Leaving the highway on the dirt roads that always get worse as you climb higher, we could see blue sky and the snow-covered mountains we wanted to hunt in the distance. The sagebrush, rabbit brush and cheatgrass were almost unrecognizable because of the ice crystals covering them. Some of the vegetation looked like it was hairy or fuzzy, while other plants looked like they were covered with shards of glass. Finishing our long drive, we parked near an irrigation pond at the bottom of a canyon, and we could see the mountain tops clearly. I had my dogs, my friends from Chester had their dogs and one of the hunters from Santa Rosa brought his two dogs. A bunch of dogs and men riled up like little boys going on an adventure down by the railroad tracks. With our gear and the dogs ready, we planned our hike up the canyon. I climbed up the West slope of the canyon, and the other four men covered the East slope.

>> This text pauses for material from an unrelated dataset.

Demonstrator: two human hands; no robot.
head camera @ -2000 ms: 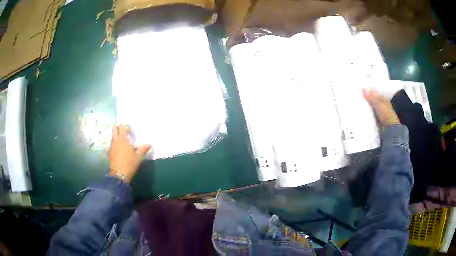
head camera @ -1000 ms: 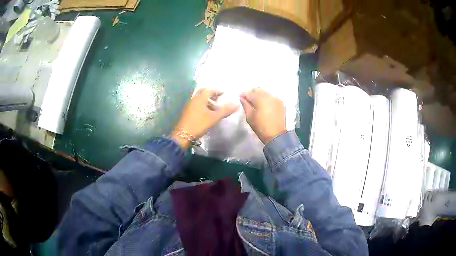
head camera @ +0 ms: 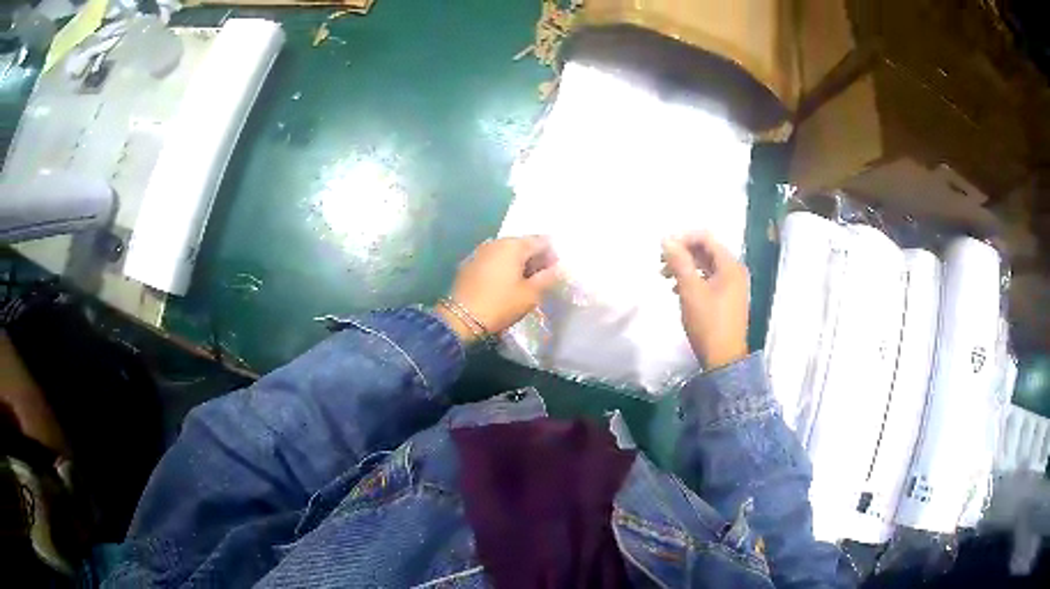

Hiking 500 feet above our trucks, we finally reached the saddle of the mountain. The wind started blowing from the North and brought in what looked like high clouds. It didn’t make sense, the blue sky, wind, and an eerie fog blowing over the mountain top like it does across a moor in Scotland. On top of the mountain, we joined together and looked at each other laughing at the ice crystals that had formed on our beards. As we hiked across the mountain top, I heard my friend from Chester yell “Pogonip, look at the dog’s feet!” We looked at our dog’s feet and noticed they were solid white 6 inches up their legs.

All of us accepted that we should get off the mountain quickly or our dog’s legs would freeze. But each of us pointed in a different direction to get back to our trucks. The visibility was terrible, you could only see 100ft in the freezing fog. My friends from Chester decided to walk back down the bottom of the canyon. The hunters from Santa Rosa wanted to head East into Nevada, but we persuaded them not to. I don’t trust topography, so I decided to follow my footsteps in the snow back down the same way I came up. Downhill the freezing fog had lifted, and I could see blue sky. The dog’s feet were fine, and they even gave me a point over a small covey of chukar before arriving downhill at my truck.

The word pogonip is from the Shoshone language. It means ice fog or white death. Some of us heard the word pogonip for the first time that day. But we all learned how fast the weather could change. And that an inversion layer of ice fog from Smoke Creek Playa and Shinn Valley, riding the North wind, could have been deadly.